» ASSIGNMENT: Read the records and gather each line that includes "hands".

Saved entries

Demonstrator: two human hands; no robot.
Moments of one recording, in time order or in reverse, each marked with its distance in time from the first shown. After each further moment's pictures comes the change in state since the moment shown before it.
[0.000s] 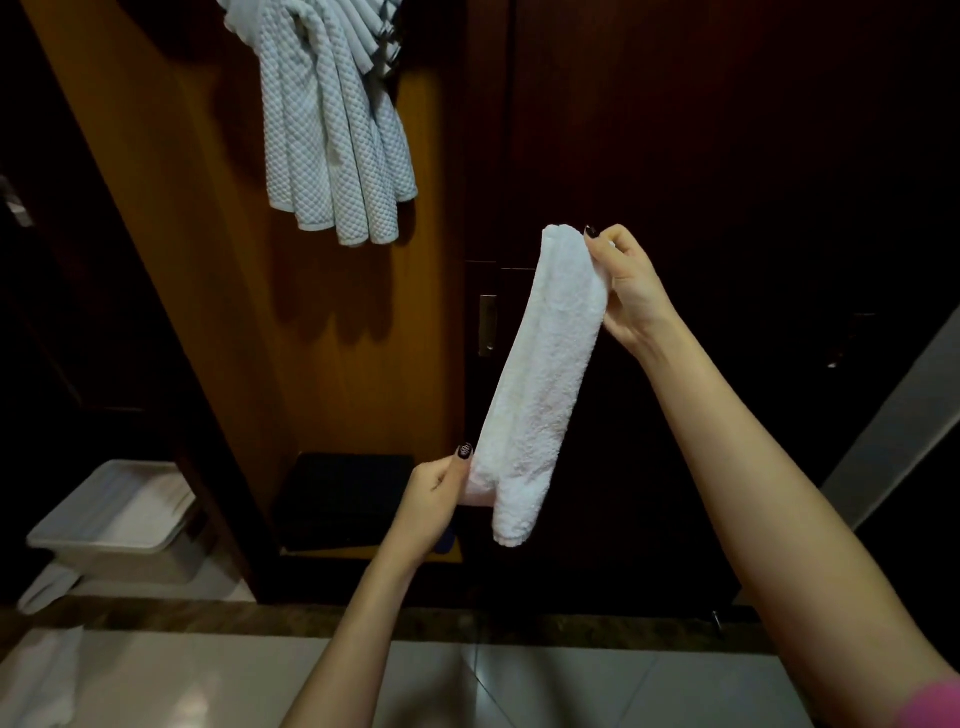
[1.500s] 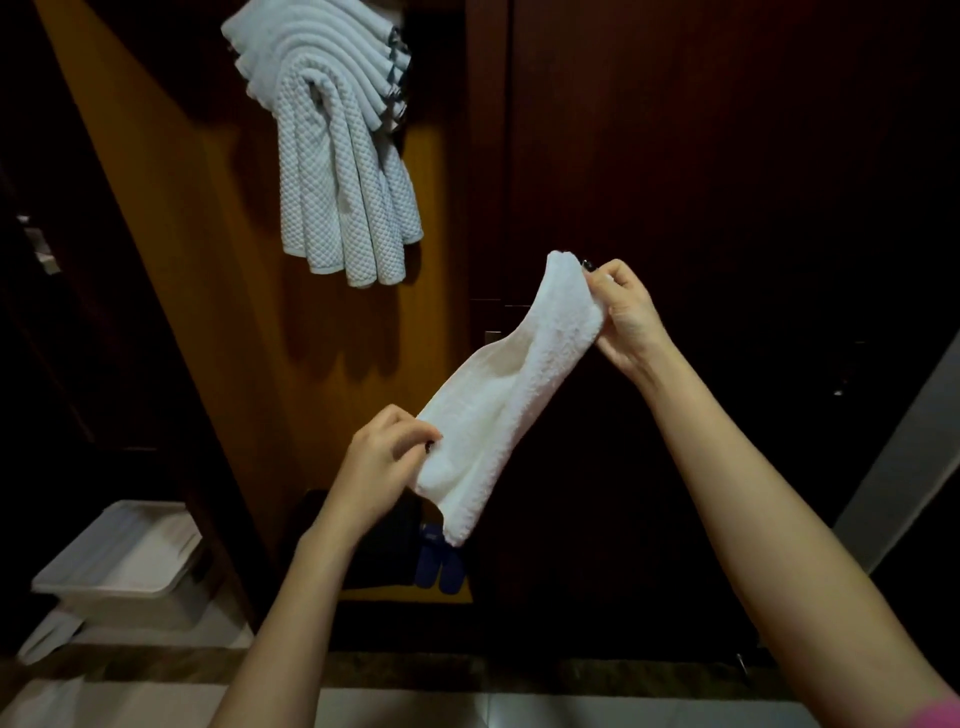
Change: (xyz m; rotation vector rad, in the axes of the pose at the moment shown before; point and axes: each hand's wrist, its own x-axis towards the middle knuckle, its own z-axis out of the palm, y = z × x) left_hand 0.037 0.049 -0.072 0.668 0.092 0.353; right_hand 0.013 -0.001 -0.002 0.033 0.057 -0.028
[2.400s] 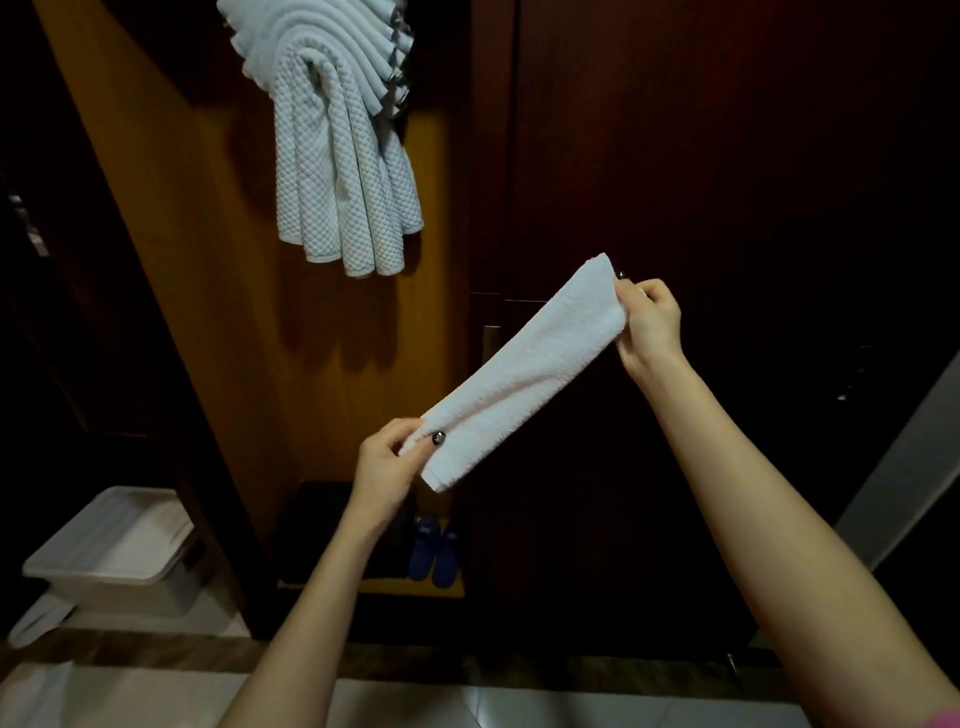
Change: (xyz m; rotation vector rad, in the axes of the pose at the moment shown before) left_hand 0.005 -0.014 0.043 -0.587 0.140 -0.282; right_hand 0.013 0.019 -0.024 -0.081 0.358 -0.038
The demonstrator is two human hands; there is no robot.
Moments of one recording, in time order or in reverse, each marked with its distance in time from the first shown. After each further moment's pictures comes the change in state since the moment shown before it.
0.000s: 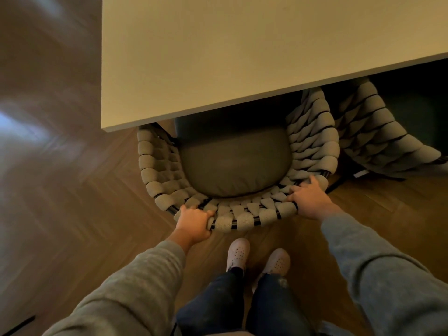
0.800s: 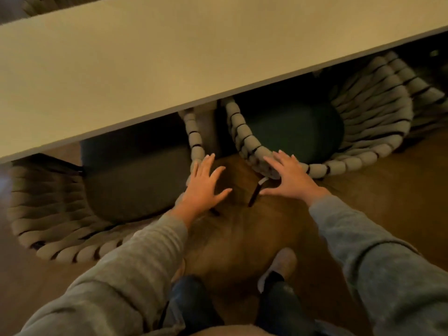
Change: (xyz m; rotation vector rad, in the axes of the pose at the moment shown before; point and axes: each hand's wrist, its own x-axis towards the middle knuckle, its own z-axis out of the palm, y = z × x) left_hand 0.103 0.314 -0.171 -0.267 0.470 0.253; right_hand -0.099 0.295 0.098 0.655 0.360 0.126
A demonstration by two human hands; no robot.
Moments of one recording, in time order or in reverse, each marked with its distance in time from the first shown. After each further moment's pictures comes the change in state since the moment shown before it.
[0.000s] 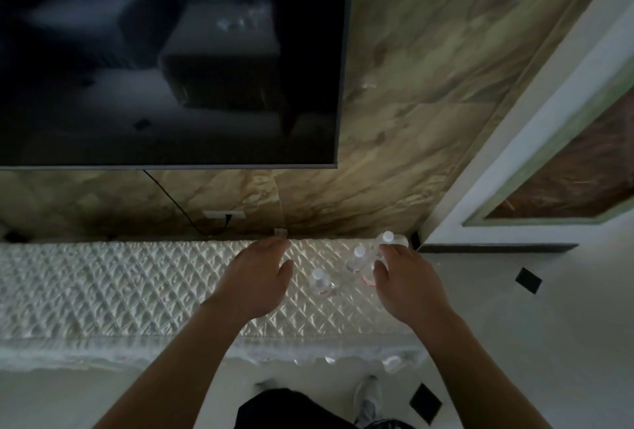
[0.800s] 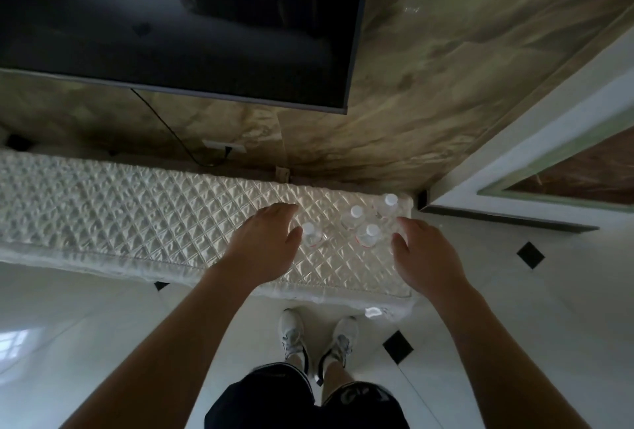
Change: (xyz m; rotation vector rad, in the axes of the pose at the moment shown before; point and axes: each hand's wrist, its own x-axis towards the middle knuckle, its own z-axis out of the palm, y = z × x) left_hand 0.043 0.024 0.054 -0.127 -0.064 -0.140; right_hand 0.054 0.076 0.027 0.003 -0.202 0.004
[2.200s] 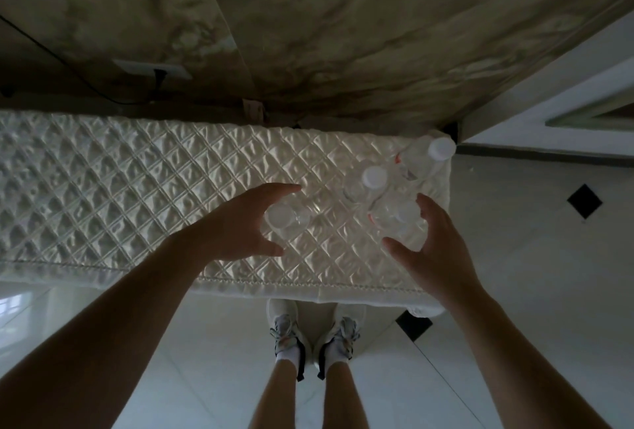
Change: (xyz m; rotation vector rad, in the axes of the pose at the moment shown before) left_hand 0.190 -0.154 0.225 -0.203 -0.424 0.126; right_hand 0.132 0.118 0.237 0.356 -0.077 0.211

» OUTPUT:
Demonstrator: two human hands; no robot.
The demonstrator is two human hands; there is no robot.
A demonstration by two human hands; no robot.

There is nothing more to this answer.